I'm wondering what's the matter with this property on oriented graphs :
$$ T= (V(T),E(T)) \text{ has prop } S_k \text{ if for any k vertices } v_1, \cdots, v_k \in V(T) \\ \text{ there exist a vertex } u \in V(T) \text{ such that } uv_1, uv_2, \cdots, uv_k \in E(T) $$
I think that $S_1$ is the necessary and sufficient condition for having a connected graph (is this even true? I don't know if we consider the direction of the edges), but what about this property for any k ? what is it saying?
$S_k$ says that every $k$ vertices have a common (direct) ancestor (predecessor may be the better, or more familiar term).
This does not say that the graph is connected for $k=1$.
For $k=1$ (and $T$ finite!) it does say that there is a directed cycle. The disjoint union of two directed cycles however satisfies $S_1$ but is not connected.
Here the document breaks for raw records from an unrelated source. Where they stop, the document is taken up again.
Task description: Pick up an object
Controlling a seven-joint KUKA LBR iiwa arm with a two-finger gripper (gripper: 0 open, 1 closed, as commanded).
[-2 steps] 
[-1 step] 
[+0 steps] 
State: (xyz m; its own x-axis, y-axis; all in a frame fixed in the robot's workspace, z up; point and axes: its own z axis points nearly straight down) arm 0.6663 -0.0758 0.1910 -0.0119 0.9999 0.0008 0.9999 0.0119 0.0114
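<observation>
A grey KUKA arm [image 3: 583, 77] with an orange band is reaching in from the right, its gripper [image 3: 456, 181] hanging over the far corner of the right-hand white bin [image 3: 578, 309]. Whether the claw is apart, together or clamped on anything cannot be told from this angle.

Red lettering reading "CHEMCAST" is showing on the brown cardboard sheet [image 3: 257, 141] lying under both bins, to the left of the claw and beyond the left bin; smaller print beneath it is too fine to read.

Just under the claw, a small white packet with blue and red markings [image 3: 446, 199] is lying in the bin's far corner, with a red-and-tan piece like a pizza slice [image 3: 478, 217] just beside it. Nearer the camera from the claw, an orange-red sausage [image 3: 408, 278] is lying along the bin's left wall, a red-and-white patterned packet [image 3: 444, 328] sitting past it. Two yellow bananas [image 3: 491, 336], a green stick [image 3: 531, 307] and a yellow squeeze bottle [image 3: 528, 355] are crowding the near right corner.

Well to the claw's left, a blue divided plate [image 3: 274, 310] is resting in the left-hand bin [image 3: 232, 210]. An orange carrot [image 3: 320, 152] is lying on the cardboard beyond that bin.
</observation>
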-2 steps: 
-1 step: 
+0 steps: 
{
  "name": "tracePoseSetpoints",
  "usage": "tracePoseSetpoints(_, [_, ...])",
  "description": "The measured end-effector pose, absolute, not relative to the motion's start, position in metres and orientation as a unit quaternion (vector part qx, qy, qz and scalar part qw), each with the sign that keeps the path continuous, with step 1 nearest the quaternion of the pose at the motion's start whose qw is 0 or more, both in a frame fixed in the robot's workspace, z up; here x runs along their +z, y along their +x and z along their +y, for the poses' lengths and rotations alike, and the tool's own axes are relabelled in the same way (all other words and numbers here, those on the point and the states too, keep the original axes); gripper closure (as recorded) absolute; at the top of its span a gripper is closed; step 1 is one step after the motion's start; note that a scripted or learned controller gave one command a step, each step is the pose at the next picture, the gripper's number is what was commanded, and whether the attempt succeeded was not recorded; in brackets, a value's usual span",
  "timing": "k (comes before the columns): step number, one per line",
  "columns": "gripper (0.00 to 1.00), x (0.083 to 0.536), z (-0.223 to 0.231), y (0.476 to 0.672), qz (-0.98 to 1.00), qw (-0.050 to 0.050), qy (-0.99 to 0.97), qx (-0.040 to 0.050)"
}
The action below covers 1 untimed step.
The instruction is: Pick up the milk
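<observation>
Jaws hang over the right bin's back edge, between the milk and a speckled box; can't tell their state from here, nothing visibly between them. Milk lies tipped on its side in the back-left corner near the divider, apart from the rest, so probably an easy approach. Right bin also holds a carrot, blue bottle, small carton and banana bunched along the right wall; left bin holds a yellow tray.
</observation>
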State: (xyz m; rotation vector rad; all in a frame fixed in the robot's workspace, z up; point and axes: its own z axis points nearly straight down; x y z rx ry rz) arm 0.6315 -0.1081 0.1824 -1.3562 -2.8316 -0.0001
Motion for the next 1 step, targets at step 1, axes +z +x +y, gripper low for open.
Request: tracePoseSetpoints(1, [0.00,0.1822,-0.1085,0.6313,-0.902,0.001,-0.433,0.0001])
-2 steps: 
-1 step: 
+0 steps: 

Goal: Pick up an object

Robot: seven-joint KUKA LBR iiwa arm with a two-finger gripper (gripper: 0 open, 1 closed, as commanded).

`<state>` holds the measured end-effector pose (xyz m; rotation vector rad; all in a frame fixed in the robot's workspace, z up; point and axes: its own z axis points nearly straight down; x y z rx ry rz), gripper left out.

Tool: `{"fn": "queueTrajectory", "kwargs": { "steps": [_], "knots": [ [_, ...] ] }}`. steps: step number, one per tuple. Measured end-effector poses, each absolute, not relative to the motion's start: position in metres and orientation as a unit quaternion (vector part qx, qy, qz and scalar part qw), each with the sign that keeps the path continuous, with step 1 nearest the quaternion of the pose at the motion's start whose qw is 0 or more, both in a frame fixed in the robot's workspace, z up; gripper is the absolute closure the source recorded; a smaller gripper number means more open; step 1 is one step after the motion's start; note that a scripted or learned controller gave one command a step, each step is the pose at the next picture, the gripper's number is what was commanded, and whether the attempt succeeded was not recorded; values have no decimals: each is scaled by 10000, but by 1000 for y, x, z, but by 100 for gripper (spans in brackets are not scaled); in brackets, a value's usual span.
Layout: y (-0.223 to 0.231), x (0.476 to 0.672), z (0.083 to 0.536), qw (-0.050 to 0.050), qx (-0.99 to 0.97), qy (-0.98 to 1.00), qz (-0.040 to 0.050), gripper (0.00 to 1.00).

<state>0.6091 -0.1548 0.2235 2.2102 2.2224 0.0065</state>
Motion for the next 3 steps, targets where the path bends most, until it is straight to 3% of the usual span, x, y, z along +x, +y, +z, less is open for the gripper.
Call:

For $k>1$ and $T$ finite it does imply that the underlying simple graph is connected, but $T$ still does not need to be strongly connected.
For infinite graphs all bets are off: there need not even be cycles.
EDIT: above is for general digraphs (overlooking the fact that the question title clearly states tournaments).
In a tournament you can show that property $S_k$ implies minimum in-degree $k$ (provided $k$ is smaller than the size of the tournament). You can prove this as follows:
Suppose a vertex $v$ has in-degree $l<k$. Let $v_1u,\ldots,v_lu$ be the $l$ in-edges of $u$. Let $v_{l+1},\ldots,v_{k-1}$ other vertices (possibly zero if $l=k-1$), different from $u$, and all $v_i$ different from each other. By definition $u,v_1,v_2,\ldots,v_{k-1}$ have a common predecessor $w$ that must be different from all $v_i$ and therefore is another in-edge for $u$. Contradiction.